Hi, over 5 days got Sentine pigeon very young 1 Year old and some few months, now he is reffusing to eat out of hand but willing to make very close eye contact or even in some small case be touched and then he flys aways and is back in his nest.

Yesterday he started one sound to make contstantly almost its like wuhu,wuhu,wuhu or wuu, wuuu, wuu without on end quak, am tryed some vids and post but not good help, he still refusing to get closer to me but only face contact works great. Any ideas? How can am understand sound what he is meaking and meaning of it.

Thank you all


----------



## FeatheredBeauties85 (Aug 25, 2021)

Did you feed and poke? My pigeoon doesn’t reply anymore. I’ve become so lonely and pigeoony just won’t acknowledge me, now my salamander is also giving me some seriously salty vibes. Be happy your pigeoon makes a sounds, you and your sweet pigeoon are blessed.

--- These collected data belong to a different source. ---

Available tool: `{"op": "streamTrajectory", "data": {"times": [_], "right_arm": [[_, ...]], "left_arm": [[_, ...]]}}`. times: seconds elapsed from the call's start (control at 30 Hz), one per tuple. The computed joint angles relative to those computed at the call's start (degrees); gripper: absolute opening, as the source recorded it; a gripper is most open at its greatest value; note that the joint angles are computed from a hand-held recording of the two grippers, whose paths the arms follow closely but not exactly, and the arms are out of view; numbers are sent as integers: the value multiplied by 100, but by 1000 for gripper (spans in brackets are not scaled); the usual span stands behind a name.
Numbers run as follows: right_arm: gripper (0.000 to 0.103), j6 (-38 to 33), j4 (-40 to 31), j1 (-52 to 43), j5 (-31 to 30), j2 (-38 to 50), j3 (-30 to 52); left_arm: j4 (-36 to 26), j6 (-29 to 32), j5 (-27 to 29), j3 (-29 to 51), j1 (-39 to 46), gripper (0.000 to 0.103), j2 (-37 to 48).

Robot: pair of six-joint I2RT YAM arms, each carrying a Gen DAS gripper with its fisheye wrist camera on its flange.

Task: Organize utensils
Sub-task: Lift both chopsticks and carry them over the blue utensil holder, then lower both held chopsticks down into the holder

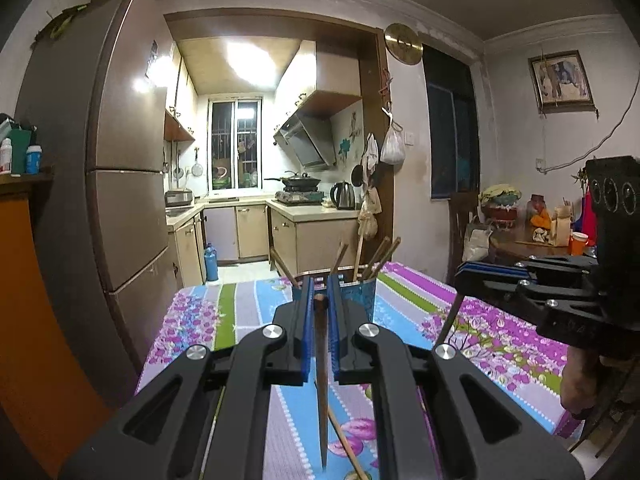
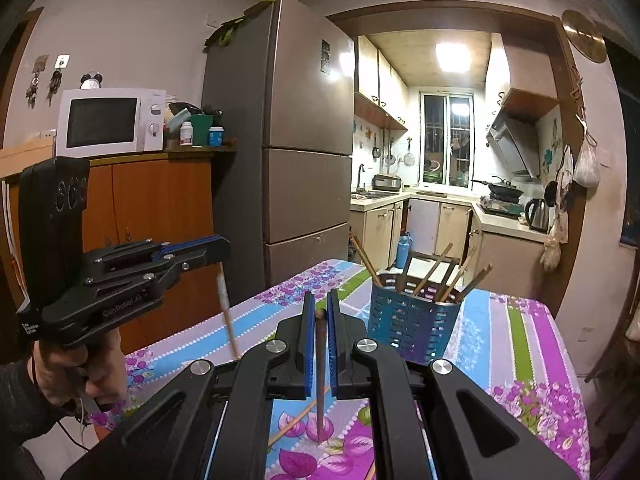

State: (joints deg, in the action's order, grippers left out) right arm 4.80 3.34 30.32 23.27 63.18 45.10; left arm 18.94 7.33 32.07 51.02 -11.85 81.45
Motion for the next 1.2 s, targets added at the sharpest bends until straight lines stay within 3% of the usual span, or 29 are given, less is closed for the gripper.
{"op": "streamTrajectory", "data": {"times": [0.27, 0.6, 0.93, 1.2], "right_arm": [[7, -67, -390, -332, -319, -192, 326], [7, 8, -1149, -1119, -1191, -95, 1220], [7, -175, -1900, -1982, -1879, 286, 2645], [7, -342, -2437, -2661, -2414, 1139, 4260]], "left_arm": [[-323, 27, -28, 415, -97, 6, 38], [-835, 75, -165, 1381, -331, 6, 559], [-1151, -106, -454, 2654, -677, 6, 983], [-1415, -379, -788, 4074, -986, 6, 1671]]}}
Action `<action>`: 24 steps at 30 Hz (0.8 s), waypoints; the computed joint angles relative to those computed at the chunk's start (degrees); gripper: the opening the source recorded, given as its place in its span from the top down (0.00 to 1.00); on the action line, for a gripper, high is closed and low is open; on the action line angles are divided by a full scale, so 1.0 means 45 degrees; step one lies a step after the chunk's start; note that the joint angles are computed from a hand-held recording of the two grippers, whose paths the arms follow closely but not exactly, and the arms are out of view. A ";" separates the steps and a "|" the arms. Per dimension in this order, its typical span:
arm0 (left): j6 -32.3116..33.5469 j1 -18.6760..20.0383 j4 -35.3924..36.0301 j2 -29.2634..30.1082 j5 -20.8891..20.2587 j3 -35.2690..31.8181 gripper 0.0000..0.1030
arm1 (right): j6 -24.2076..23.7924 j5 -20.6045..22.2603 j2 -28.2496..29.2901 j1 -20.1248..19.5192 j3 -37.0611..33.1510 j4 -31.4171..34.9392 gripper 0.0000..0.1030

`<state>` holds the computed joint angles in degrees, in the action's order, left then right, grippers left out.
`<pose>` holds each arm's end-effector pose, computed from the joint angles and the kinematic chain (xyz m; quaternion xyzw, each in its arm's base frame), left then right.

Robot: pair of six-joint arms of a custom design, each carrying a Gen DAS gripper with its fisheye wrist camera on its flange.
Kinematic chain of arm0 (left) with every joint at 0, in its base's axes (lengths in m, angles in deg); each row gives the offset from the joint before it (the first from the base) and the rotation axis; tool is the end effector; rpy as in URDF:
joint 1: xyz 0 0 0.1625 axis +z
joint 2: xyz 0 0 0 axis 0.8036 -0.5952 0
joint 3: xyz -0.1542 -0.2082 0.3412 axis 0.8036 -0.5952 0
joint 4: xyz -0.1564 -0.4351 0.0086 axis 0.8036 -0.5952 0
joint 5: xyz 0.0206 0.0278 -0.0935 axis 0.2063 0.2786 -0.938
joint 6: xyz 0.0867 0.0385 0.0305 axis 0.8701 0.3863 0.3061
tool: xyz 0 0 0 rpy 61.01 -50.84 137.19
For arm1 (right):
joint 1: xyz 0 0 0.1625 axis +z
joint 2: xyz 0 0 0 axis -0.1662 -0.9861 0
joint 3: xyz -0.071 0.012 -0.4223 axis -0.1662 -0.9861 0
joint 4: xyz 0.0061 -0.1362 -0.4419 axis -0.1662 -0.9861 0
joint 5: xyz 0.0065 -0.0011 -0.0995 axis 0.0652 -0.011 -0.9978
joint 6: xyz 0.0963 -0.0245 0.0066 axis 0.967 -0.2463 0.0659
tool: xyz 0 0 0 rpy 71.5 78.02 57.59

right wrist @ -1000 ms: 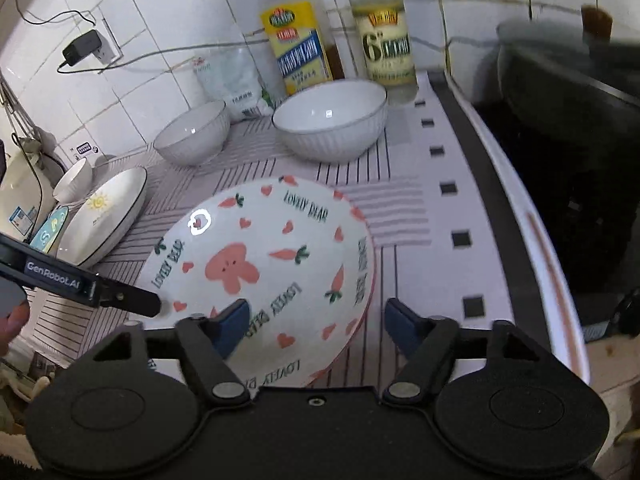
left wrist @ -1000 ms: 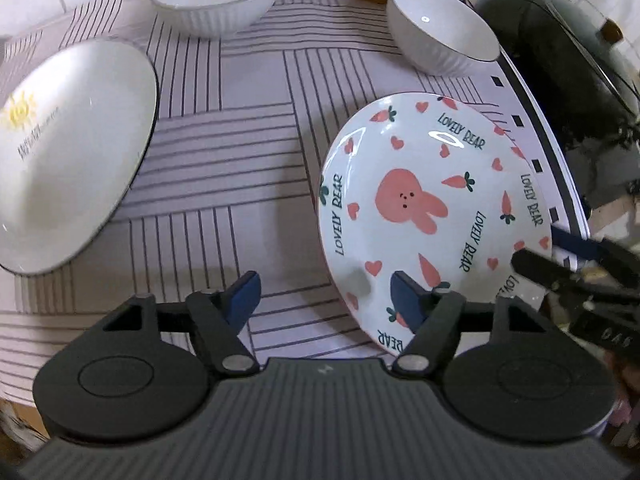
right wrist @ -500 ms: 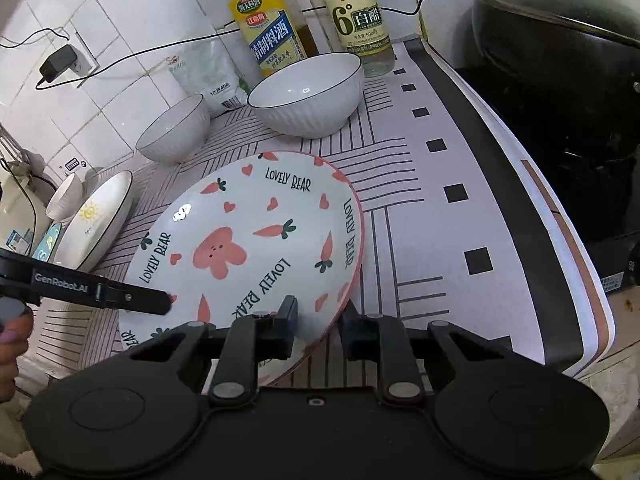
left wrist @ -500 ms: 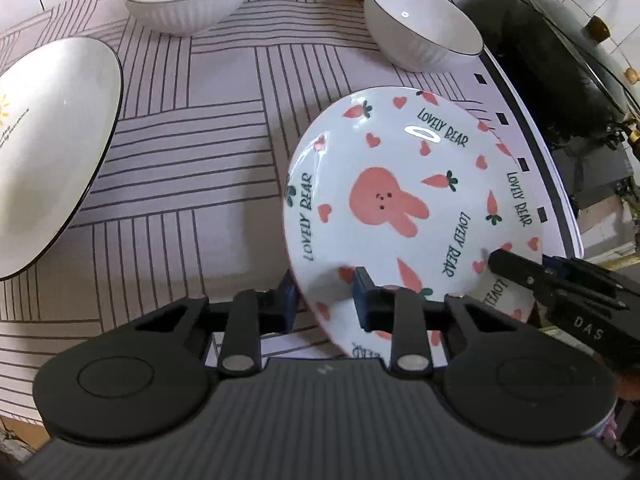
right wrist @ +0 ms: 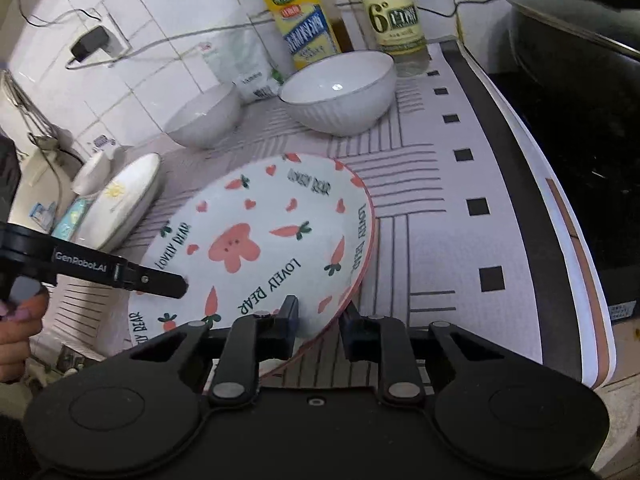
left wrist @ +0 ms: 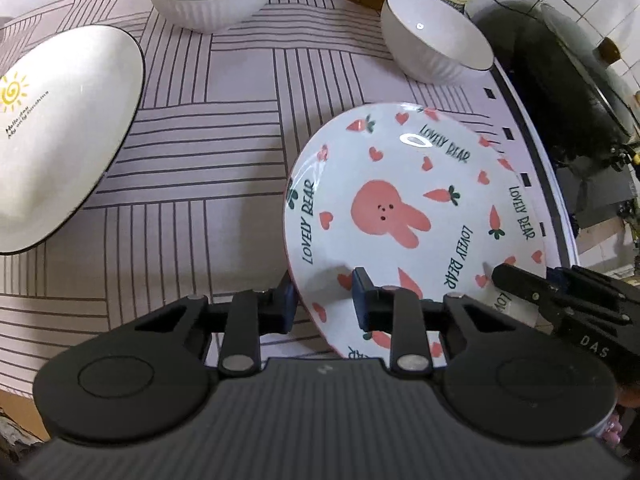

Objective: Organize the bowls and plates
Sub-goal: 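Carry the bunny-print plate and lower it onto the white sun plate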

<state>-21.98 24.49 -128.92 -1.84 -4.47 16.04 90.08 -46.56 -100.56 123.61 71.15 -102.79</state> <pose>0.0054 -0.8046 0.3281 0.2846 0.9360 -0.0188 0.2063 0.3536 -0.6286 -0.0845 -0.0177 -0.8897 0.3948 0.2286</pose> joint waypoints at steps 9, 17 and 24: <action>0.0133 -0.0174 0.0338 -0.0613 0.0107 0.0162 0.74 | -0.0386 0.0128 -0.0112 0.0317 0.0004 -0.0038 0.74; 0.0238 -0.0334 0.0521 -0.1175 0.0164 0.0182 0.74 | -0.0869 0.0418 -0.0141 0.0662 -0.0203 -0.0012 0.74; 0.0057 -0.0345 0.0872 -0.1501 0.0288 -0.0033 0.74 | -0.1633 0.0828 0.0011 0.0787 -0.0719 0.0238 0.74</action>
<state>-21.72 22.94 -125.00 -8.60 -3.17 15.90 82.73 -42.84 -100.51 127.15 67.92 -101.72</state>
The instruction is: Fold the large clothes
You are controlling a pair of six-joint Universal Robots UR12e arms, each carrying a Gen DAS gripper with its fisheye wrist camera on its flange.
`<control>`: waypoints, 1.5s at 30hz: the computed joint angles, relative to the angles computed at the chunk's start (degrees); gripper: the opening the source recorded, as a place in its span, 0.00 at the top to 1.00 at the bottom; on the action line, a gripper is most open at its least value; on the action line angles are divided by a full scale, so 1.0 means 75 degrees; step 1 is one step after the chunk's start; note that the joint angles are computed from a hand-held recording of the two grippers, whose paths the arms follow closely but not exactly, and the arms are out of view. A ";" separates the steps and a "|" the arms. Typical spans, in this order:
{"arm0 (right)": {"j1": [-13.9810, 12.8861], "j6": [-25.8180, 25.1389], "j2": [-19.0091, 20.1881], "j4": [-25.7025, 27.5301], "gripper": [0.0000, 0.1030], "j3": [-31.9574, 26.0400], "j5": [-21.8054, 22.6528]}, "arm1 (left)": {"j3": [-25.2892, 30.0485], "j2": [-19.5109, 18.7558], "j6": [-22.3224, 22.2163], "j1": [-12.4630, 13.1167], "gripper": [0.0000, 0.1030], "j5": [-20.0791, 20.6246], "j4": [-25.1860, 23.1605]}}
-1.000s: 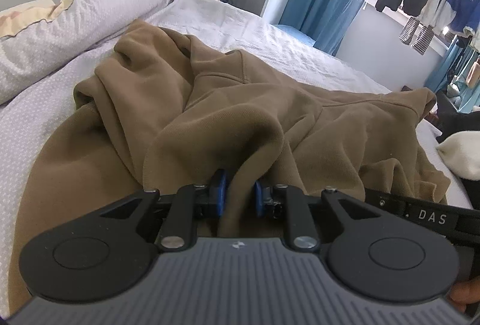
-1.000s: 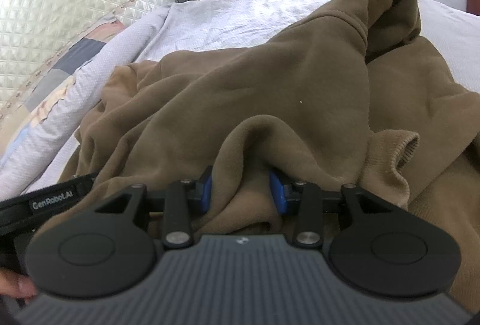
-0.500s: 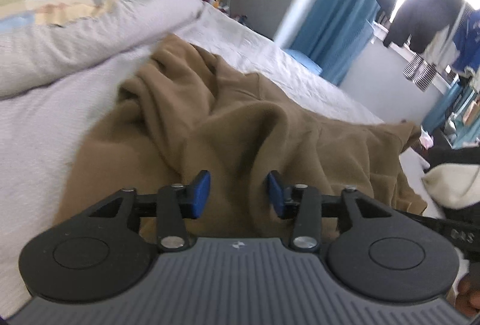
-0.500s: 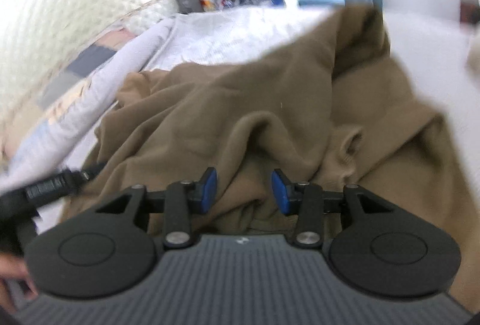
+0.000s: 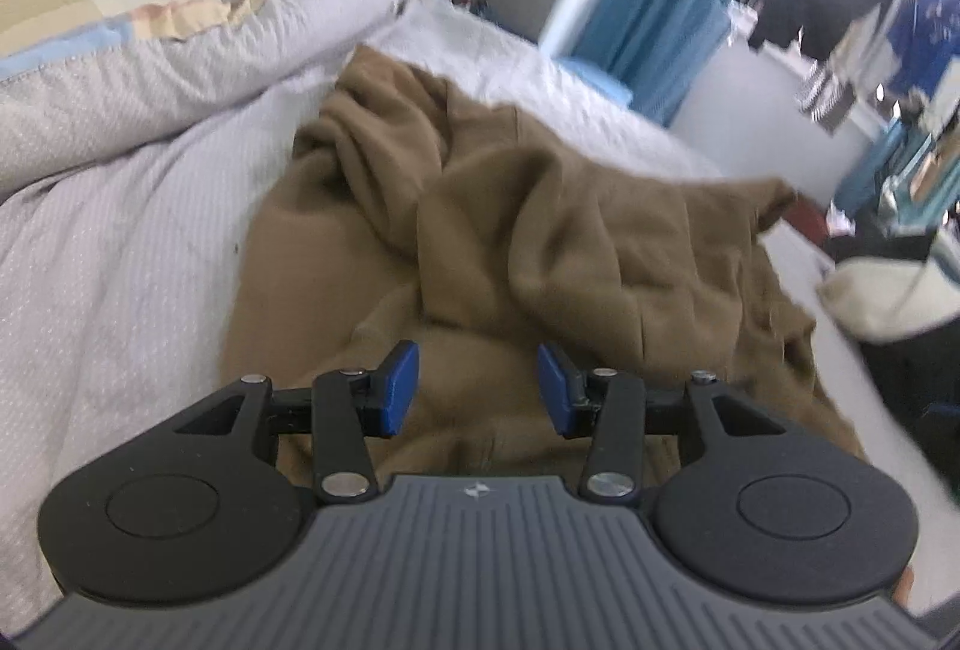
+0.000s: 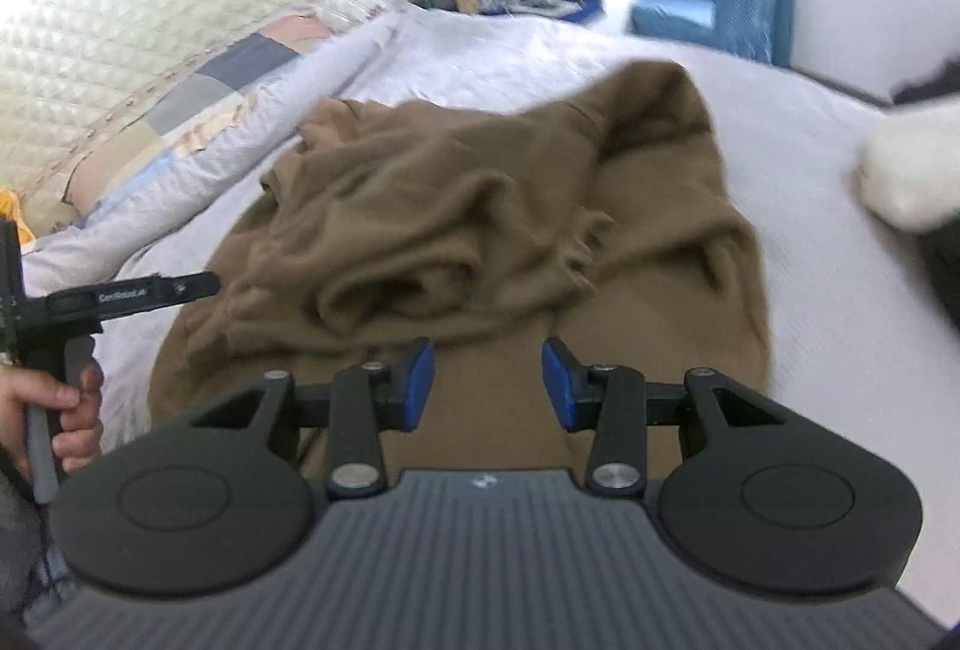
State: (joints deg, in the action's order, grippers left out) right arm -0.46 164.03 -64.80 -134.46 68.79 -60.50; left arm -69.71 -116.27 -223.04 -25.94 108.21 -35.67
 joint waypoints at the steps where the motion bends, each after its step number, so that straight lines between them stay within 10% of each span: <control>1: -0.0092 0.0035 -0.0039 0.0169 0.59 -0.0001 0.0039 | -0.0020 0.0036 0.0020 -0.0001 0.52 -0.0064 -0.0080; 14: -0.0819 0.0835 0.0583 0.3709 0.46 -0.1174 0.0792 | -0.0403 0.0849 -0.0930 0.0499 0.46 -0.1665 -0.1816; 17: -0.0864 0.0682 0.0753 0.4122 0.31 -0.1391 0.1035 | -0.0530 0.0961 -0.1252 0.0671 0.45 -0.2006 -0.2123; 28: -0.0874 0.0620 0.1380 0.4859 0.28 -0.2016 0.0715 | -0.0559 0.0796 -0.2761 0.0942 0.45 -0.2386 -0.2730; 38: -0.0992 0.0456 0.1548 0.4677 0.21 -0.1860 0.1453 | -0.0823 0.0715 -0.2761 0.1046 0.45 -0.3126 -0.1866; 45: -0.1132 0.0020 0.1462 0.4382 0.20 -0.1645 0.2965 | -0.1513 0.0943 -0.2745 0.1088 0.45 -0.3646 0.0399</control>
State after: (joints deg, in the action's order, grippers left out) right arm -8.95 164.17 -53.84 -101.60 56.45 -38.26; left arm -81.06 -109.20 -243.63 -17.78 80.87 -32.68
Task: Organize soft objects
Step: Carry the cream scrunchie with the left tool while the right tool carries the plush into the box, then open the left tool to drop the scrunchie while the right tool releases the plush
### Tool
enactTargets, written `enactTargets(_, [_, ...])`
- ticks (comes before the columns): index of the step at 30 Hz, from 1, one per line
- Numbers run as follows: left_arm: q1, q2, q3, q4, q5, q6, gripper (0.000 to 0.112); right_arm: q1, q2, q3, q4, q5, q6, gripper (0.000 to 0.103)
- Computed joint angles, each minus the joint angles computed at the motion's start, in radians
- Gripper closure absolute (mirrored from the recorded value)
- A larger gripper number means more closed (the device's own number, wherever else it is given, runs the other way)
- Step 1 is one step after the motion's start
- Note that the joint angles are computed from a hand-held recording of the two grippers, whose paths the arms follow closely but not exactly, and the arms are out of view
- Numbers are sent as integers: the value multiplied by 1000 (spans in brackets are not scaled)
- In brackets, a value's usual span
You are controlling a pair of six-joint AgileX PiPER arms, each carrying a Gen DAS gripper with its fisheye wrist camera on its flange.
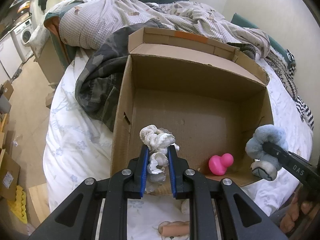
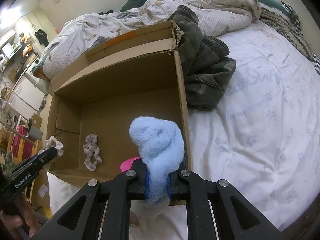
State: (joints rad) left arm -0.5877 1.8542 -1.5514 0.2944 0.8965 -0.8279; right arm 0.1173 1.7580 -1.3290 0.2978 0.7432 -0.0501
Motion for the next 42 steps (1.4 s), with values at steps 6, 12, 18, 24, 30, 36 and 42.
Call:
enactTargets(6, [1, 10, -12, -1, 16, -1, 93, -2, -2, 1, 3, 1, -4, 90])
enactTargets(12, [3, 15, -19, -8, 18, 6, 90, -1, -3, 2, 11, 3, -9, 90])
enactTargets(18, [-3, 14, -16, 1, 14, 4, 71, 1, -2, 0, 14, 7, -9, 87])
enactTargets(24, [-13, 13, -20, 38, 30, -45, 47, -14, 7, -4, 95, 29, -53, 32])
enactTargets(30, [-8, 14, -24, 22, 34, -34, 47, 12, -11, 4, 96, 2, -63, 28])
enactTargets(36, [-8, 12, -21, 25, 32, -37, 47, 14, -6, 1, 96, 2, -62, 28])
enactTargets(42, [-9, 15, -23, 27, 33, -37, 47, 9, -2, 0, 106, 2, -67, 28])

I am also starting a podcast, which is 1 hour of my favourite pigeoon sounds, can have sample?

spread your wings,
FB85


----------



## AmPidzi (Aug 26, 2021)

FeatheredBeauties85 said:


> Did you feed and poke? My pigeoon doesn’t reply anymore. I’ve become so lonely and pigeoony just won’t acknowledge me, now my salamander is also giving me some seriously salty vibes. Be happy your pigeoon makes a sounds, you and your sweet pigeoon are blessed.
> 
> I am also starting a podcast, which is 1 hour of my favourite pigeoon sounds, can have sample?
> 
> ...


Am to happy about sounds and he now respone on my helo or similar when am enter room where he lives with me, but wish to now more in deept what is meaning in that and why he is going in circle one time and go away and come back, but dont allow hand near him


----------



## 9toes (Apr 4, 2012)

He needs a mate!


----------



## Marina B (May 5, 2011)

Definitely calling for a mate.


----------



## AmPidzi (Aug 26, 2021)

He started today to make quak on end when he is in nest and when am say hello he fest very happy and go circle motions


----------



## Marina B (May 5, 2011)

Sounds as if he is courting you!


----------



## AmPidzi (Aug 26, 2021)

Marina B said:


> Sounds as if he is courting you!


Idk if thats bad think or good 🤧 tbh


----------



## Marina B (May 5, 2011)

Get him a female!


----------